■ **WHAT THIS TASK INVOLVES**
Could you return all of the data exactly as given?
┄┄┄┄┄┄┄┄┄┄
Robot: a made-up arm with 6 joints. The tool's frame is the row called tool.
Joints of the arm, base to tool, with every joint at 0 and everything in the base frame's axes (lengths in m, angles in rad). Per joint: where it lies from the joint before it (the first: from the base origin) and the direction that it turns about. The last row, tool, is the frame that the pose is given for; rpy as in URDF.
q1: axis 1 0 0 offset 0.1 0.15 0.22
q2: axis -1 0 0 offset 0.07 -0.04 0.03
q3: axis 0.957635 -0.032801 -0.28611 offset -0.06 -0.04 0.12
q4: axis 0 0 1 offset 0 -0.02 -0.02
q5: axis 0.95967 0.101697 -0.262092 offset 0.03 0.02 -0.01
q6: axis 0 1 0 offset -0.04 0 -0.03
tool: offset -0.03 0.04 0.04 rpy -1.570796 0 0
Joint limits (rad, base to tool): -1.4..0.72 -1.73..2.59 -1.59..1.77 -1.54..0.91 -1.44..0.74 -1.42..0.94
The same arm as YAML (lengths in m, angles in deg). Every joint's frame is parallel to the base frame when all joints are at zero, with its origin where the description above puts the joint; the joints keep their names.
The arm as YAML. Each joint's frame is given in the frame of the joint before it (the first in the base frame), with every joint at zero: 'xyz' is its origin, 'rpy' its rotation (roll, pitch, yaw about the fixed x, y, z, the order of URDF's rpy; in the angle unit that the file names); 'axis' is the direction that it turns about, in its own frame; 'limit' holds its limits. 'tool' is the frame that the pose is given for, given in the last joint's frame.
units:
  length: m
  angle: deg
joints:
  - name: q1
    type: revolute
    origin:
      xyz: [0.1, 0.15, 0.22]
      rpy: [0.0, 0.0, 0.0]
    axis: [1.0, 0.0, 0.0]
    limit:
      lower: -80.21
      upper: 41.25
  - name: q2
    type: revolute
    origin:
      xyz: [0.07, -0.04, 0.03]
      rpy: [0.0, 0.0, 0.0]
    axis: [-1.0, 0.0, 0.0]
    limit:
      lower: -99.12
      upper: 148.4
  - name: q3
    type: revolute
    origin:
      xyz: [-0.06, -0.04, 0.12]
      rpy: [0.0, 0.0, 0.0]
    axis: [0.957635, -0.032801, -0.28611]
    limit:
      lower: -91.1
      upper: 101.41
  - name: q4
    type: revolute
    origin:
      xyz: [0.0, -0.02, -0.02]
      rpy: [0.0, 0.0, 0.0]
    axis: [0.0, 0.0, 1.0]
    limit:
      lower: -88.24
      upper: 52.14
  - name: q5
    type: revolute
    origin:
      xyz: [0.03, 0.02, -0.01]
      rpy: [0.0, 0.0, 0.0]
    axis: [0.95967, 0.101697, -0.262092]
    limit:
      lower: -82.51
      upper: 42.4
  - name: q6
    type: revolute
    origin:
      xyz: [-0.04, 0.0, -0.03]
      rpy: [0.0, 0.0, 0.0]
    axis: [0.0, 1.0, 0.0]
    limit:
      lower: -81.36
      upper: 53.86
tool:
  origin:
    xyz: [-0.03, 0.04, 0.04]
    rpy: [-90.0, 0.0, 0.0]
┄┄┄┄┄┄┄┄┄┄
■ **RESULT**
Robot: a made-up arm with 6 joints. The tool's frame is the row called tool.
Joints of the arm, base to tool, with every joint at 0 and everything in the base frame's axes (lengths in m, angles in rad). Per joint: where it lies from the joint before it (the first: from the base origin) and the direction that it turns about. The last row, tool, is the frame that the pose is given for; rpy as in URDF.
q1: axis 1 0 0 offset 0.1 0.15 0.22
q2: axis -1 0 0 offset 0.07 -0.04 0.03
q3: axis 0.957635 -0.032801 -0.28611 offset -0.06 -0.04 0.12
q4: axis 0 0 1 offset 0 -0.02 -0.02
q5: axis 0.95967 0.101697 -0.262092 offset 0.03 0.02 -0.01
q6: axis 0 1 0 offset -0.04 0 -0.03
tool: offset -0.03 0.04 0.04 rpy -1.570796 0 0
Joint limits (rad, base to tool): -1.4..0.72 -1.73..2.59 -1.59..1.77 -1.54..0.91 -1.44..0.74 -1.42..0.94
The same arm as YAML (lengths in m, angles in deg). Every joint's frame is parallel to the base frame when all joints are at zero, with its origin where the description above puts the joint; the joints keep their names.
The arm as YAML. Each joint's frame is given in the frame of the joint before it (the first in the base frame), with every joint at zero: 'xyz' is its origin, 'rpy' its rotation (roll, pitch, yaw about the fixed x, y, z, the order of URDF's rpy; in the angle unit that the file names); 'axis' is the direction that it turns about, in its own frame; 'limit' holds its limits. 'tool' is the frame that the pose is given for, given in the last joint's frame.
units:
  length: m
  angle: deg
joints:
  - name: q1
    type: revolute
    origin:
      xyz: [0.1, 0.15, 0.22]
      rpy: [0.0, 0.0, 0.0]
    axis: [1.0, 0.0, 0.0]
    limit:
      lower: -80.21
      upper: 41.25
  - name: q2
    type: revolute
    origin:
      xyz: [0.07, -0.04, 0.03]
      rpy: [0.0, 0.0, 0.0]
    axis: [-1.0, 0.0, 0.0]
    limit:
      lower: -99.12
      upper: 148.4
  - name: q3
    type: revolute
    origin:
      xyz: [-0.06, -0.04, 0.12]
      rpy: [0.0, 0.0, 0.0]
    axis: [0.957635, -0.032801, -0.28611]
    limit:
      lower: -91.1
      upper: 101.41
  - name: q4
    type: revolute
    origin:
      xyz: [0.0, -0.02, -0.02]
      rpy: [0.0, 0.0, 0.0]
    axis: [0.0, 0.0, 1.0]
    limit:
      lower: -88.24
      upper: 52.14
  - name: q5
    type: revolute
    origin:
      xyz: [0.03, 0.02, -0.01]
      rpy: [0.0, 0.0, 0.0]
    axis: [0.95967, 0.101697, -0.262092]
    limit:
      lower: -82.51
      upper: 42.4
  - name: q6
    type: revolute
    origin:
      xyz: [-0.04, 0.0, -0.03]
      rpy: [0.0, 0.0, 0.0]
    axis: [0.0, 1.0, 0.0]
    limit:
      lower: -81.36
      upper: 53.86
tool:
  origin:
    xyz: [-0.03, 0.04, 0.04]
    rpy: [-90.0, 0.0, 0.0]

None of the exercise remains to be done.